Do you have any steps I can take to reproduce this error? How did you originally install the manifests, are you using a private vpc ?
it was based on instructions provided here https://github.com/kubeflow/manifests/tree/v1.5-branch#install-individual-components
EKS nodes are in private VPC
@pthalasta can you also paste the complete spec, status and logs of the webhook pods? Which pod do you see the error you have pasted above?
Since you have a private VPC, I suspect this is an issue with the security group settings in your cluster. Check what ports are allowed from cluster security group to nodegroup security group
@surajkota so the error that is see is from the output of k8 apiserver for cert-manager's webhook
$ kc get apiservice v1beta1.webhook.cert-manager.io -o yaml
apiVersion: apiregistration.k8s.io/v1
kind: APIService
metadata:
annotations:
cert-manager.io/inject-ca-from-secret: cert-manager/cert-manager-webhook-ca
kubectl.kubernetes.io/last-applied-configuration: |
{"apiVersion":"apiregistration.k8s.io/v1beta1","kind":"APIService","metadata":{"annotations":{"cert-manager.io/inject-ca-from-secret":"cert-manager/cert-manager-webhook-ca"},"labels":{"app":"webhook"},"name":"v1beta1.webhook.cert-manager.io"},"spec":{"group":"webhook.cert-manager.io","groupPriorityMinimum":1000,"service":{"name":"cert-manager-webhook","namespace":"cert-manager"},"version":"v1beta1","versionPriority":15}}
creationTimestamp: "2022-06-30T19:18:55Z"
labels:
app: webhook
name: v1beta1.webhook.cert-manager.io
resourceVersion: "323409080"
uid: <uuid>
spec:
caBundle: <cert>
group: webhook.cert-manager.io
groupPriorityMinimum: 1000
service:
name: cert-manager-webhook
namespace: cert-manager
port: 443
version: v1beta1
versionPriority: 15
status:
conditions:
- lastTransitionTime: "2022-06-30T19:18:55Z"
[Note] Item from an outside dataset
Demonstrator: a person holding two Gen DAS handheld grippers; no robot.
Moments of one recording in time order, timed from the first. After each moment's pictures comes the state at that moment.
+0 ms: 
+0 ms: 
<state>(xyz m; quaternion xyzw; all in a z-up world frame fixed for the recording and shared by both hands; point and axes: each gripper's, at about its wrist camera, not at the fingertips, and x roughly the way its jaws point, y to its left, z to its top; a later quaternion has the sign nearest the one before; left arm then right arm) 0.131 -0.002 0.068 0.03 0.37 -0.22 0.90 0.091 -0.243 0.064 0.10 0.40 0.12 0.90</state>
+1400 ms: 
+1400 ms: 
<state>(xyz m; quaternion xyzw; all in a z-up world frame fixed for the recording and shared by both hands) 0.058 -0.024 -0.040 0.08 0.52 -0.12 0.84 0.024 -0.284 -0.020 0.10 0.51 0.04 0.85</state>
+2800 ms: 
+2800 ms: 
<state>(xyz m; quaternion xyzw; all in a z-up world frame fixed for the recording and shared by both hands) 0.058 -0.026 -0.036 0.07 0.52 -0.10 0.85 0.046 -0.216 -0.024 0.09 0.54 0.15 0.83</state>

message: 'failing or missing response from https://<ip>:10251/apis/webhook.cert-manager.io/v1beta1:
bad status from https://<ip>:10251/apis/webhook.cert-manager.io/v1beta1:
404'
reason: FailedDiscoveryCheck
status: "False"
type: Available
@surajkota we have all ports and protocols allowed from the EKS/cluster SG to instance SG. Not sure, if there are any other checks that would allow us to debug further
@pthalasta any update from your side on this? Were you able to deploy 1.6.1 successfully?
@surajkota we are working on integrating the terraform scripts with our infrastructure scripts. Should have more update by end of next week.
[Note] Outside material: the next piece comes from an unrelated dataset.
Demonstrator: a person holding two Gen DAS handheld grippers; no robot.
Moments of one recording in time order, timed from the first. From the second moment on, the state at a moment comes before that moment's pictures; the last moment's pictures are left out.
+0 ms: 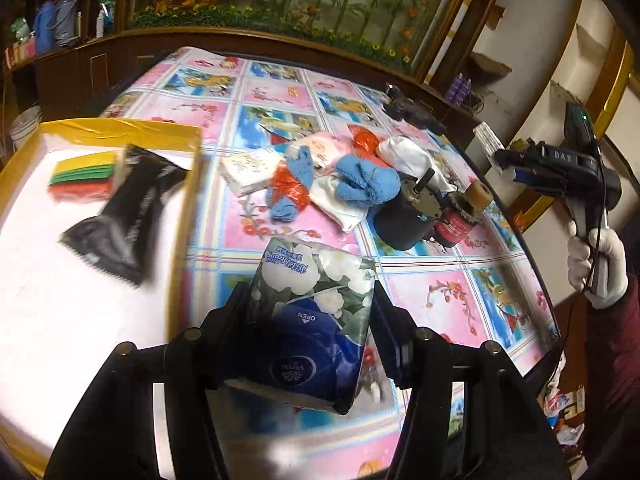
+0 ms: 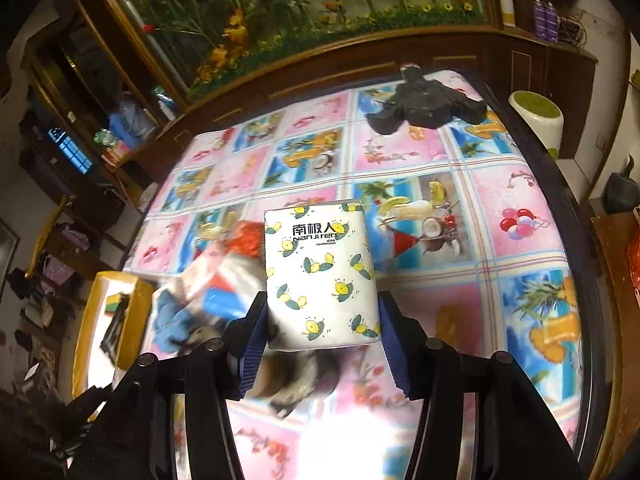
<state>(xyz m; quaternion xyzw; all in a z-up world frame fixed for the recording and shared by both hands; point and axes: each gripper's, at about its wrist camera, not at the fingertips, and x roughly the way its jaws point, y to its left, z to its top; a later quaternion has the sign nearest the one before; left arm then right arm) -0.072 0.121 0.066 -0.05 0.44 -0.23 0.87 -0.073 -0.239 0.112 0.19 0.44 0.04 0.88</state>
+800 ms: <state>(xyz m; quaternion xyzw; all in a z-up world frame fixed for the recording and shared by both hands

@surajkota to confirm, does the terraform scripts provided within the repo deploy a new EKS cluster even if we already have a cluster? Can the deployment of EKS and other resources like VPC be made optional by setting any flags within the terraform scripts?
@surajkota closing the issue as this has been resolved with aws based manifest.